The present embodiments are, therefore, to be considered in all respects as illustrative and not restrictive, the scope of the invention being indicated by the appended claims rather than by the foregoing description, and all changes which come within the meaning and range of equivalency of the claims are therefore intended to be embraced therein. Any reference signs in the claims shall not be construed as limiting the claim concerned.

Furthermore, it is evident that the word "comprising" does not exclude other elements or steps, and that the singular does not exclude a plurality. The units or means stated in the invention may also be implemented by one unit or means, either by software or hardware. The terms first, second, etc. are used to denote a name, but not any particular order.

Finally, it should be noted that the above-mentioned embodiments are merely for illustrating the technical solution of the present invention and not for limiting the same, and although the present invention has been described in detail with reference to the preferred embodiments, it should be understood by those skilled in the art that modifications and equivalents may be made to the technical solution of the present invention without departing from the spirit and scope of the technical solution of the present invention.

Claims

1. The building elevation generating method based on the multi-type combination is characterized by comprising the following steps of:

identifying facade information of the integral building block model;

2. A multi-type combination based building facade generation method according to claim 1, characterised in that the integrated building block model comprises room module units and balcony module units, which are distinguished according to a layer or a logo.
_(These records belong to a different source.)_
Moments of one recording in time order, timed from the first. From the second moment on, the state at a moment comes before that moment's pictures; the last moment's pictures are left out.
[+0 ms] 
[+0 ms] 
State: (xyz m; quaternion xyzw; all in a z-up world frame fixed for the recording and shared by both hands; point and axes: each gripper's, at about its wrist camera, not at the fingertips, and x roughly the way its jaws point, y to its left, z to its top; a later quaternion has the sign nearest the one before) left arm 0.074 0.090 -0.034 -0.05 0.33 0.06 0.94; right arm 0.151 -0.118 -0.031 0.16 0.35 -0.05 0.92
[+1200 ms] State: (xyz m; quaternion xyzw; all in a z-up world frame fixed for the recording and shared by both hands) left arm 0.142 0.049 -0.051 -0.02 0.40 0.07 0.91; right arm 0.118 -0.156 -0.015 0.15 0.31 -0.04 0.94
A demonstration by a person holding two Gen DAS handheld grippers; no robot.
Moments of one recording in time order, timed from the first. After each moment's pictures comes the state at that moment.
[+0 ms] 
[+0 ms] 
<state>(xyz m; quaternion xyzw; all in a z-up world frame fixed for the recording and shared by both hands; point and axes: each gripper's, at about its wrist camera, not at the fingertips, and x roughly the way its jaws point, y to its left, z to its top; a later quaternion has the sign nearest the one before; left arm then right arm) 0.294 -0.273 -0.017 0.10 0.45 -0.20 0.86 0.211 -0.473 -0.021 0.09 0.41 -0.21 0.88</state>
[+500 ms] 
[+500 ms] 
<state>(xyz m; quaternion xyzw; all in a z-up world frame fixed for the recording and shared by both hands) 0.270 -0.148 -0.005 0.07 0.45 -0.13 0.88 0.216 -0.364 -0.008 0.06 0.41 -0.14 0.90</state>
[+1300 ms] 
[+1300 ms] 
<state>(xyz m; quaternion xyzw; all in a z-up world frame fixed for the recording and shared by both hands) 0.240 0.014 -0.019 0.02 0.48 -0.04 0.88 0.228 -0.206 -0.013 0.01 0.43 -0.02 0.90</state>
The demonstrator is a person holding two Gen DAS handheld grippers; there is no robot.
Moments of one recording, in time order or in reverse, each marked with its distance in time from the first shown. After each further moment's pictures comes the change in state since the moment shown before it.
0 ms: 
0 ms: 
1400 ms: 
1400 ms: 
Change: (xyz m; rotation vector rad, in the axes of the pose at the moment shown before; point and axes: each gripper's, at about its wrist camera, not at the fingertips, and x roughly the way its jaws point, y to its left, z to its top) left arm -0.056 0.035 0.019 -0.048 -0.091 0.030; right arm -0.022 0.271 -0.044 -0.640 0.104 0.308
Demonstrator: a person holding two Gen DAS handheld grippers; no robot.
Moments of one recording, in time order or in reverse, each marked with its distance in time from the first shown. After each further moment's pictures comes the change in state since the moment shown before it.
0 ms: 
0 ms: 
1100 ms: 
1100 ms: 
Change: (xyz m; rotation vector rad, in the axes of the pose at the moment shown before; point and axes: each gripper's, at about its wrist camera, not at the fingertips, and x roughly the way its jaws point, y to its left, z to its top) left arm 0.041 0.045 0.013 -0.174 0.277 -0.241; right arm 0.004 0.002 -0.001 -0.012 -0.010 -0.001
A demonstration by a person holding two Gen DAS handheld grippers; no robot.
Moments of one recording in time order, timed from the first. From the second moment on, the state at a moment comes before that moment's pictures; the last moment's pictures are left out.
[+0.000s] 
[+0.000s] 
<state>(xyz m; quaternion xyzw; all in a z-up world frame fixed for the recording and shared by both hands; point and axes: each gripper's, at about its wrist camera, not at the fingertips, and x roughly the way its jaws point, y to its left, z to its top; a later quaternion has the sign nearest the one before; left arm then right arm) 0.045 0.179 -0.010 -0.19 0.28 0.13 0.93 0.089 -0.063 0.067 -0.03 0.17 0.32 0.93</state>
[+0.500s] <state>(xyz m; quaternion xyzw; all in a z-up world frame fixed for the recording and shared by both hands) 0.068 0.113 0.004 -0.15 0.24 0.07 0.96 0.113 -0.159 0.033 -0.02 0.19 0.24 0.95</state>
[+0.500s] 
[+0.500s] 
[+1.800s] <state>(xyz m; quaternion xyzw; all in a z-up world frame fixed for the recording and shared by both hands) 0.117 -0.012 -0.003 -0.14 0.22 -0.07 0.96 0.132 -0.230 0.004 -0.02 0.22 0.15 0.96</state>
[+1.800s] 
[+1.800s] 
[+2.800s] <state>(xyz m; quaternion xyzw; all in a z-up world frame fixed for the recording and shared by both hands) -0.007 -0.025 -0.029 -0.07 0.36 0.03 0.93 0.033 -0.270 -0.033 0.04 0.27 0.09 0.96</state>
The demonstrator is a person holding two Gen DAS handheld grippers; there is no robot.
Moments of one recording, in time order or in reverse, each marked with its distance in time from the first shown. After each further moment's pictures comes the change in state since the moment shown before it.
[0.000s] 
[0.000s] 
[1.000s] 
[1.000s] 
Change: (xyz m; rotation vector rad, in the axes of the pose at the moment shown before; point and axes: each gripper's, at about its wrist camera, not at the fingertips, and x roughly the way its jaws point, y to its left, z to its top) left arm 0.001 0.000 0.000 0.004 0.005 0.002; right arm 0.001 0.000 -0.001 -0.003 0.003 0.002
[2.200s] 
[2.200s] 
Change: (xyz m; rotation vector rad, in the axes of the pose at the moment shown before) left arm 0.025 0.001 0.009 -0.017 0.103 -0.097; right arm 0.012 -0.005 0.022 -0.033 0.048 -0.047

3. The multi-type combination based building facade generation method of claim 2, wherein the identifying facade information for the overall building block model comprises:

recording the coplanarity between all the outer side surfaces;

4. The method for generating a building facade based on multi-type combination according to claim 3, wherein said performing facade combination processing on the whole building block model according to the facade information to obtain facade combination information comprises:

5. The method for generating building facades based on multi-type combination according to claim 4, wherein the step of extracting curve features according to the center points of the respective rectangular facades includes the steps of:

6. The method of generating a multi-type building facade based on a multi-type combination of claim 4, wherein said generating a multi-type facade combination of said entire building block model from said facade information and said facade combination information comprises:

7. The method for generating a building facade based on multi-type combination according to claim 1, wherein said performing facade detail giving processing on the whole building block model according to the multi-type facade combination, obtaining a building facade of the whole building block model comprises:

acquiring elevation detail information of the reference surface;

8. A multi-type combination-based building facade generating device, characterized in that the multi-type combination-based building facade generating device comprises:

9. A computer device, the computer device comprising:

a memory storing at least one instruction, and

A processor executing instructions stored in the memory to implement the multi-type combination-based building facade generation method according to any one of claims 1 to 7.

10. A computer-readable storage medium having stored therein at least one instruction for execution by a processor in a computer device to implement the multi-type combination based building facade generation method according to any one of claims 1 to 7.